(Directions):
Transcribe the full listing below, word for word, without pictures.

(Dataset section):
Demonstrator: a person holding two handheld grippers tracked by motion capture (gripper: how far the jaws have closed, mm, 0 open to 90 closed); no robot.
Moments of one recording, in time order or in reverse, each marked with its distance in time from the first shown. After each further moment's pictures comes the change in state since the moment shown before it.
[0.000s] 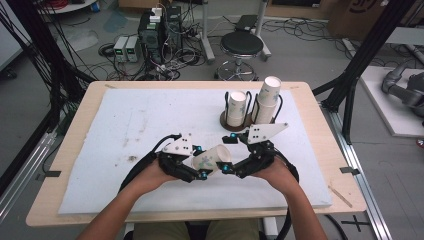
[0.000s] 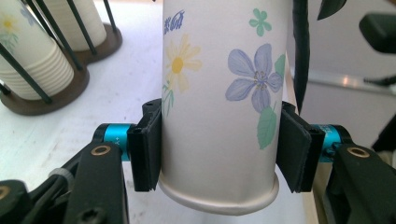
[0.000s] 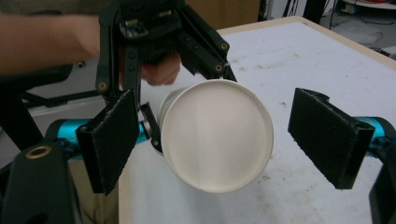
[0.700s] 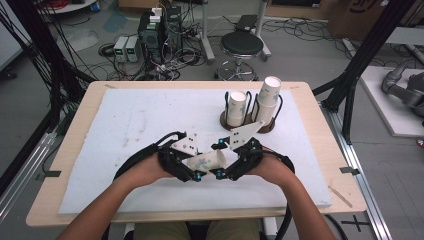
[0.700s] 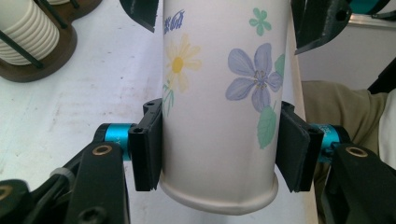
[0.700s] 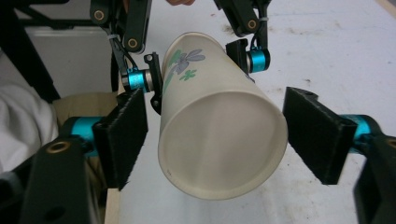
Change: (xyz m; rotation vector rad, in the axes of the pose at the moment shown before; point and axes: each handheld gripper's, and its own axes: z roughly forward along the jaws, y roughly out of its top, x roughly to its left) left arm 0.003 0.012 -0.003 0.214 -0.028 0.052; right arm -0.003 0.013 0.028 0.232 0.091 -0.190
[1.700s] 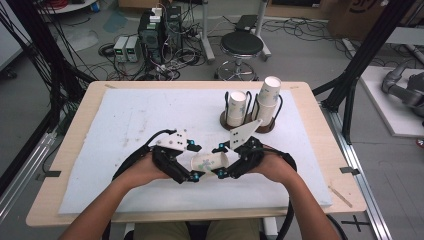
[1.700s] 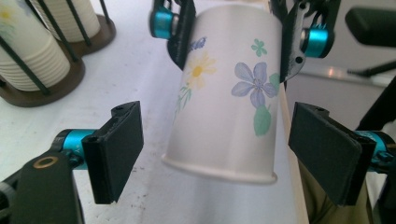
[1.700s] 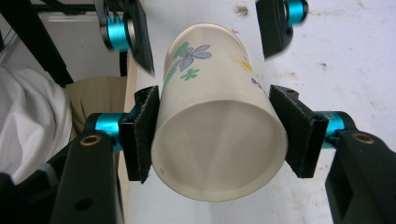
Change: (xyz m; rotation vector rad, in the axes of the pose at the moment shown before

(Solution for this exercise):
Demonstrator: a person holding two handheld grippers tracked by motion capture (gripper: how far the jaws have closed, mm, 0 open to 90 closed); no robot.
Moments of one recording, in time order or in reverse, each marked with its distance in time from the first shown. After each further moment's pictures comes the change in state since the moment shown before it.
[0.000s] 
[0.000s] 
[0.000s] 
[0.700s] 
[0.700s] 
[0.700s] 
Change: (xyz m; rotation vector rad, in the axes of the pose at the moment shown before; point and axes: each handheld gripper's, and its own axes: z roughly forward along the jaws, y roughly out of its top, x roughly to its left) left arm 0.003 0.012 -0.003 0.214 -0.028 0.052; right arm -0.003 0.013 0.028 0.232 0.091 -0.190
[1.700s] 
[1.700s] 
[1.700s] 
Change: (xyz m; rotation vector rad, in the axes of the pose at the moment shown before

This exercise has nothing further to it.